Contents Index Search Previous Next

1

In the strict mode, the predefined operations
of a floating point type shall satisfy the accuracy requirements specified
here and shall avoid or signal overflow in the situations described.
This behavior is presented in terms of a model of floating point arithmetic
that builds on the concept of the canonical form (see A.5.3).

2

Associated with each floating point type is an
infinite set of model numbers. The model numbers of a type are used to
define the accuracy requirements that have to be satisfied by certain
predefined operations of the type; through certain attributes of the
model numbers, they are also used to explain the meaning of a user-declared
floating point type declaration. The model numbers of a derived type
are those of the parent type; the model numbers of a subtype are those
of its type.

3

The *model numbers* of
a floating point type T are zero and all the values expressible in the
canonical form (for the type T), in which *mantissa* has T'Model_Mantissa
digits and *exponent* has a value greater than or equal to T'Model_Emin.
(These attributes are defined in G.2.2.)

4

A *model interval* of
a floating point type is any interval whose bounds are model numbers
of the type.
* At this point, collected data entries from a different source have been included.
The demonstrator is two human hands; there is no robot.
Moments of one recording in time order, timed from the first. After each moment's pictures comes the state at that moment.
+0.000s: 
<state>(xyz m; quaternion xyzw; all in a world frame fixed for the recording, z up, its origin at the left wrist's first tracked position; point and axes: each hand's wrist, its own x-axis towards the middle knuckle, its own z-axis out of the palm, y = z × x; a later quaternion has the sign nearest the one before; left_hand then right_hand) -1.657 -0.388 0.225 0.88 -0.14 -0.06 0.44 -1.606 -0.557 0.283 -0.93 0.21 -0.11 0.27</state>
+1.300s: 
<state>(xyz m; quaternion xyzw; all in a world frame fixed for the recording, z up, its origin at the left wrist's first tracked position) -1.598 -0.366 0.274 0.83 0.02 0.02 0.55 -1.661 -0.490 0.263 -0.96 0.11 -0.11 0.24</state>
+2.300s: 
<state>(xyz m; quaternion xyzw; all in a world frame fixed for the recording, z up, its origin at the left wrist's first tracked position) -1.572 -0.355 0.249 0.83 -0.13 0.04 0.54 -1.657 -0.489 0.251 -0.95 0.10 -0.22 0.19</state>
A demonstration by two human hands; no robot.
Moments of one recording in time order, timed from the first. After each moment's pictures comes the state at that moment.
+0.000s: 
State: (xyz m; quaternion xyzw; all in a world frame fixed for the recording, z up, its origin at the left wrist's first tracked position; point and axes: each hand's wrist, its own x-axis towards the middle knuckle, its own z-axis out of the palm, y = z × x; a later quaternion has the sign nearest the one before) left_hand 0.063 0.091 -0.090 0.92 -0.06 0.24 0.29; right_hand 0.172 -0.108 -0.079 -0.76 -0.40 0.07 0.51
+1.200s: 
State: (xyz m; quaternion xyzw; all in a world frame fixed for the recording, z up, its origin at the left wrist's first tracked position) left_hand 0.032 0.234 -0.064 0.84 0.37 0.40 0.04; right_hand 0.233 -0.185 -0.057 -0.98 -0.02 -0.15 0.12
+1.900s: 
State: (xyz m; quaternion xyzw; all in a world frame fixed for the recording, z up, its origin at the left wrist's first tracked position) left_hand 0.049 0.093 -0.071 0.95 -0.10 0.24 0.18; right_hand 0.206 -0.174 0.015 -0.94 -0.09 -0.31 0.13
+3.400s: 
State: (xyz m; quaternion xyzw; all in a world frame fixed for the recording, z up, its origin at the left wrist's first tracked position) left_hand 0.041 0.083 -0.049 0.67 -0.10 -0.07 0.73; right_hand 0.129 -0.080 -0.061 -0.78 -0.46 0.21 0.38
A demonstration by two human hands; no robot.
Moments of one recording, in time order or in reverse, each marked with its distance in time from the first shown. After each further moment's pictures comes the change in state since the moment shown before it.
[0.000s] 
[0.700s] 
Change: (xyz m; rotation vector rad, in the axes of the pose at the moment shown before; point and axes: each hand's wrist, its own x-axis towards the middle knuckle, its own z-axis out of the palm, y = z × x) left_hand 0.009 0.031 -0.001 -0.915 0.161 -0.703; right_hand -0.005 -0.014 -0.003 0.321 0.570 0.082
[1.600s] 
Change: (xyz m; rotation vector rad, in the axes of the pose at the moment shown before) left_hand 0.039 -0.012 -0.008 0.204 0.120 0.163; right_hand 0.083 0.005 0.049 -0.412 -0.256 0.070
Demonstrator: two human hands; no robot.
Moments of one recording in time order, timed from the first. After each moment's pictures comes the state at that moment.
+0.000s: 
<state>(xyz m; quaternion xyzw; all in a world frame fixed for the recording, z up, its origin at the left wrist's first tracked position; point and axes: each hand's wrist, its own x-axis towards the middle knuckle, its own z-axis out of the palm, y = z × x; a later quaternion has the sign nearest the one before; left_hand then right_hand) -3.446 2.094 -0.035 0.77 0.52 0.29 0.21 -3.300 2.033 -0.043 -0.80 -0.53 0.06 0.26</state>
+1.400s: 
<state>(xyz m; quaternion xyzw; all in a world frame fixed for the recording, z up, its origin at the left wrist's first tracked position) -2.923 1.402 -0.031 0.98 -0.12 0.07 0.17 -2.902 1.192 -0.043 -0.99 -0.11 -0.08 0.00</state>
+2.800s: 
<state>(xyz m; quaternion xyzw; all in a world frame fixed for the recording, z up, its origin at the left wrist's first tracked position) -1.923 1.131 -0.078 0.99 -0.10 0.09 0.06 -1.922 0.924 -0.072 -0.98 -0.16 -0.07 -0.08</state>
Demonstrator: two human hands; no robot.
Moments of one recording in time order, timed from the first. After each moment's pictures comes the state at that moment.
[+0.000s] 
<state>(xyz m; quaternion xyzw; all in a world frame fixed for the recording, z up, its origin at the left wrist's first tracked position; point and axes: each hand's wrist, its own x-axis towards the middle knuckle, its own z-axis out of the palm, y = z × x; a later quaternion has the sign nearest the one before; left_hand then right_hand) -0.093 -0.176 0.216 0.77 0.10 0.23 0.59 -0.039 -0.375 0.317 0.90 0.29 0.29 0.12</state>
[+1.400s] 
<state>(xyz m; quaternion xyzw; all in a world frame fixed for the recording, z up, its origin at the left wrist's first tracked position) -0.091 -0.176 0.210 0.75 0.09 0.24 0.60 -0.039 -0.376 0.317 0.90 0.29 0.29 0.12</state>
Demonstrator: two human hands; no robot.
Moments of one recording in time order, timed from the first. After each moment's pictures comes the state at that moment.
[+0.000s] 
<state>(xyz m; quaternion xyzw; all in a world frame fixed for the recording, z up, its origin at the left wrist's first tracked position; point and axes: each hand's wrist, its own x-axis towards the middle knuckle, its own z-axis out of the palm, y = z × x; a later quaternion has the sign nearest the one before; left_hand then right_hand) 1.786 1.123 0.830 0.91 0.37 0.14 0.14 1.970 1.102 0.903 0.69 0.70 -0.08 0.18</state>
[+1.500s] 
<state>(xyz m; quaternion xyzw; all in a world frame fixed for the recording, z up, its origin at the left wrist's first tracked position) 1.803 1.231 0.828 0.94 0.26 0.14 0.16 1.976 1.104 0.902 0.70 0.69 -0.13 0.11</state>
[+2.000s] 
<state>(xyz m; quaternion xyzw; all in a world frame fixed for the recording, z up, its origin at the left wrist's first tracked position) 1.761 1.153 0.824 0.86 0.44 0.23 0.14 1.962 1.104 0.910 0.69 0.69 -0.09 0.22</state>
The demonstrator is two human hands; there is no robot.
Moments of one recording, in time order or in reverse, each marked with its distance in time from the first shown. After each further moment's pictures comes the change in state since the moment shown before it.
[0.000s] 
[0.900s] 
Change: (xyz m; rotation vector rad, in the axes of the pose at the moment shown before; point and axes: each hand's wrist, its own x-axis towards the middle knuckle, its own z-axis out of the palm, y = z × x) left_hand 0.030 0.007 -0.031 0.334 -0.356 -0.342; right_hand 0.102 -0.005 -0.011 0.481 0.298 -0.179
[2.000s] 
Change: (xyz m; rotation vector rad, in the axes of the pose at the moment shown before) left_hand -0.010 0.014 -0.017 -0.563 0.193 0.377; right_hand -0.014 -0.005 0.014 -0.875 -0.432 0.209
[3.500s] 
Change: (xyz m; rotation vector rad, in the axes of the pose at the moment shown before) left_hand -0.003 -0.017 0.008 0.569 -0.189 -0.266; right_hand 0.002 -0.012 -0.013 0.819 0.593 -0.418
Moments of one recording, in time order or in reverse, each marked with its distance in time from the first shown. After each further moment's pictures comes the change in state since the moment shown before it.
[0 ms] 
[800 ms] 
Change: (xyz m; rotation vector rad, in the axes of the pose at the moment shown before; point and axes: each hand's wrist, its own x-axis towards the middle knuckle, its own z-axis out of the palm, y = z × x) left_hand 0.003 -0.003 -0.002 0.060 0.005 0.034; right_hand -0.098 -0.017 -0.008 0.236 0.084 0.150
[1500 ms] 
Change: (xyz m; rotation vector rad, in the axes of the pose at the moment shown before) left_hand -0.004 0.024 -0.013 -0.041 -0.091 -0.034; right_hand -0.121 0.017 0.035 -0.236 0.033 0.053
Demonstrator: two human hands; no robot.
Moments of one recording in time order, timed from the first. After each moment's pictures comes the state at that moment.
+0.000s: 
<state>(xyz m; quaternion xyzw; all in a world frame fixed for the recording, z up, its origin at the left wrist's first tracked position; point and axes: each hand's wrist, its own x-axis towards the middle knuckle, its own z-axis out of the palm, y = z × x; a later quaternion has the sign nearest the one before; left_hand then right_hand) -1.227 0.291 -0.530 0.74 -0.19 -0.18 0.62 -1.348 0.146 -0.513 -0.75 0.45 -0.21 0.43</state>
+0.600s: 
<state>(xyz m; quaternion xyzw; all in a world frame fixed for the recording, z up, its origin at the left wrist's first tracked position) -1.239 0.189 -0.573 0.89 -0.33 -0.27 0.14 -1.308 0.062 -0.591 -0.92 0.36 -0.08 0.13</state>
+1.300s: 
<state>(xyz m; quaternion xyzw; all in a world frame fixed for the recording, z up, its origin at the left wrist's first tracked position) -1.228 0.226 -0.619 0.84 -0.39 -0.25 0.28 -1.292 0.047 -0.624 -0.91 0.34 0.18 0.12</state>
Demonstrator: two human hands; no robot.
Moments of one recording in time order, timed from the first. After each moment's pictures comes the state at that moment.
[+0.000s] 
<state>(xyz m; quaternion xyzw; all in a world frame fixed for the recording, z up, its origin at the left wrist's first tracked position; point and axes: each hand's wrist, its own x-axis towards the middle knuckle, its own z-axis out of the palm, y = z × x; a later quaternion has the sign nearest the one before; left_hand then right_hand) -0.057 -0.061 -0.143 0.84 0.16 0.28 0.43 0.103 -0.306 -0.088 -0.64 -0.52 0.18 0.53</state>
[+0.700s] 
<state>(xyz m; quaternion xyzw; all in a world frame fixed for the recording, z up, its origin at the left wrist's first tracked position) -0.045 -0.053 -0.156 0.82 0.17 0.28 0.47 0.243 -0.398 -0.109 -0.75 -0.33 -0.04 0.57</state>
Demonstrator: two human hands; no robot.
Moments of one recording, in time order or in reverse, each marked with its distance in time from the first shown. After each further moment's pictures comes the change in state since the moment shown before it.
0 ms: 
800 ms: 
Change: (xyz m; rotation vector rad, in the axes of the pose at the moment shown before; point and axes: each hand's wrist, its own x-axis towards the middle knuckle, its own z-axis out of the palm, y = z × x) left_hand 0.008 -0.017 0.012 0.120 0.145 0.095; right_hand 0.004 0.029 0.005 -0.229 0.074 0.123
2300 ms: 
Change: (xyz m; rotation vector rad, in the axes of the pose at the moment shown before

The *model interval* of a type
T *associated with a value* *v* is the smallest model interval
of T that includes *v*. (The model interval associated with a model
number of a type consists of that number only.)

5

The accuracy requirements for the evaluation of
certain predefined operations of floating point types are as follows.

6

An *operand interval*
is the model interval, of the type specified for the operand of an operation,
associated with the value of the operand.

7

For any predefined
arithmetic operation that yields a result of a floating point type T,
the required bounds on the result are given by a model interval of T
(called the *result interval*) defined in terms of the operand values
as follows:

8

- The result interval is the smallest model interval of T that includes the minimum and the maximum of all the values obtained by applying the (exact) mathematical operation to values arbitrarily selected from the respective operand intervals.

9

The result interval of an exponentiation is obtained
by applying the above rule to the sequence of multiplications defined
by the exponent, assuming arbitrary association of the factors, and to
the final division in the case of a negative exponent.

10

The result interval of a conversion of a numeric
value to a floating point type T is the model interval of T associated
with the operand value, except when the source expression is of a fixed
point type with a *small* that is not a power of T'Machine_Radix
or is a fixed point multiplication or division either of whose operands
has a *small* that is not a power of T'Machine_Radix; in these cases,
the result interval is implementation defined.

11

For any
of the foregoing operations, the implementation shall deliver a value
that belongs to the result interval when both bounds of the result interval
are in the safe range of the result type T, as determined by the values
of T'Safe_First and T'Safe_Last; otherwise,

12

- if T'Machine_Overflows is True, the implementation shall either deliver a value that belongs to the result interval or raise Constraint_Error;

13

- if T'Machine_Overflows is False, the result is implementation defined.

14

For any predefined relation on operands of a
floating point type T, the implementation may deliver any value (i.e.,
either True or False) obtained by applying the (exact) mathematical comparison
to values arbitrarily chosen from the respective operand intervals.

15

The result of a membership test is defined in
terms of comparisons of the operand value with the lower and upper bounds
of the given range or type mark (the usual rules apply to these comparisons).

16

If the underlying floating point hardware implements
division as multiplication by a reciprocal, the result interval for division
(and exponentiation by a negative exponent) is implementation defined.